Ah, I see. I can’t follow everything, but when I see:
https://github.com/bruderstein/PythonScript/blob/master/PythonScript/src/UTF8Iterator.h
it’s clear they’re taking a similar approach to what I’m doing… except it looks like they figured out how to define regex_traits for 32-bit Unicode characters without ICU. If I’m seeing what I think I’m seeing, then the PythonScript regular expression code interprets any Unicode code point as a single character, even if it is outside the Basic Multilingual Plane. (In Notepad++ search, non-BMP code points appear as two “characters” to regex, the high surrogate and the low surrogate.) Now I have another job… to see if I can grasp how they did it, and if I can, rewrite my utf8 iterator for about the sixth time…In any case, thanks for the thoughts, and sorry it’s been a bumpy road. What I’m doing is in C#, and it’s unclear to me whether that will make this task easier or harder than it’s been for you.
If folks using your framework don’t care about using precisely the same regular expression language Notepad++ implements, they could probably use C# regular expressions; they’d have to copy the data to be searched to a buffer (translating to wide characters if it’s utf-8).
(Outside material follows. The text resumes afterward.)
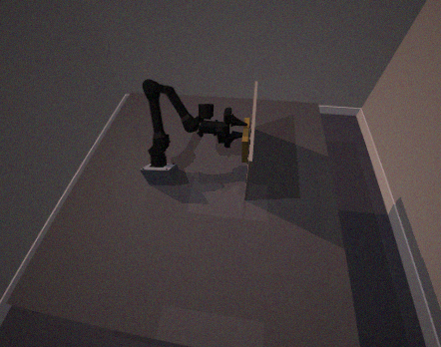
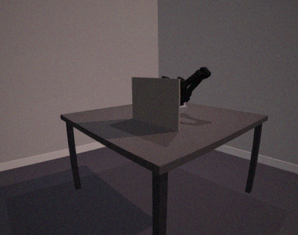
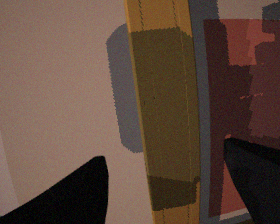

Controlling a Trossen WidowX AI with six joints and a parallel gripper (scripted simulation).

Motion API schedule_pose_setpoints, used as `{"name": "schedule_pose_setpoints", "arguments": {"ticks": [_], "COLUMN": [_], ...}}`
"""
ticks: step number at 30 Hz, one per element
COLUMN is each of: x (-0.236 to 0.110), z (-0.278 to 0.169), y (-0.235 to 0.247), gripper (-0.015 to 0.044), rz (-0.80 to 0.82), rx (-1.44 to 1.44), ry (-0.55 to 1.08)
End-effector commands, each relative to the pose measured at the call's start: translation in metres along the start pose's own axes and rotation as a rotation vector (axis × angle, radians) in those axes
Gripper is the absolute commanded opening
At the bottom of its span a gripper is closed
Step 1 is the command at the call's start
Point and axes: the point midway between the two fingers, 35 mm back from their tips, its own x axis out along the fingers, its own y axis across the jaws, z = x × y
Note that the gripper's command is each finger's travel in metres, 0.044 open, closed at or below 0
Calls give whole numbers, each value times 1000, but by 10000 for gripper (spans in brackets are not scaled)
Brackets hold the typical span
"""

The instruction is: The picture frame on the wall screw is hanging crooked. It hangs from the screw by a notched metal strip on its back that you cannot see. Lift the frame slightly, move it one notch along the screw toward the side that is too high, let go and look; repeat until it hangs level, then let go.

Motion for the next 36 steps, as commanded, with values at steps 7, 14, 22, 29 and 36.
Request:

I don’t know C# at all, but I get the impression you can’t template the regex classes like we do in C++, and hence wouldn’t be able to define a custom iterator, so using the Scintilla data “in place” wouldn’t be an option (at least for utf-8, unless C# has a built-in regular expression class for utf-8).
To use the Boost regex language, I guess you’d have to do whatever is done in C# to call a set of C++ routines that could incorporate Boost regex… or just accept the limitations of using Scintilla commands (including no access to capture groups past 9, and no way to get the replacement string without actually doing a replacement).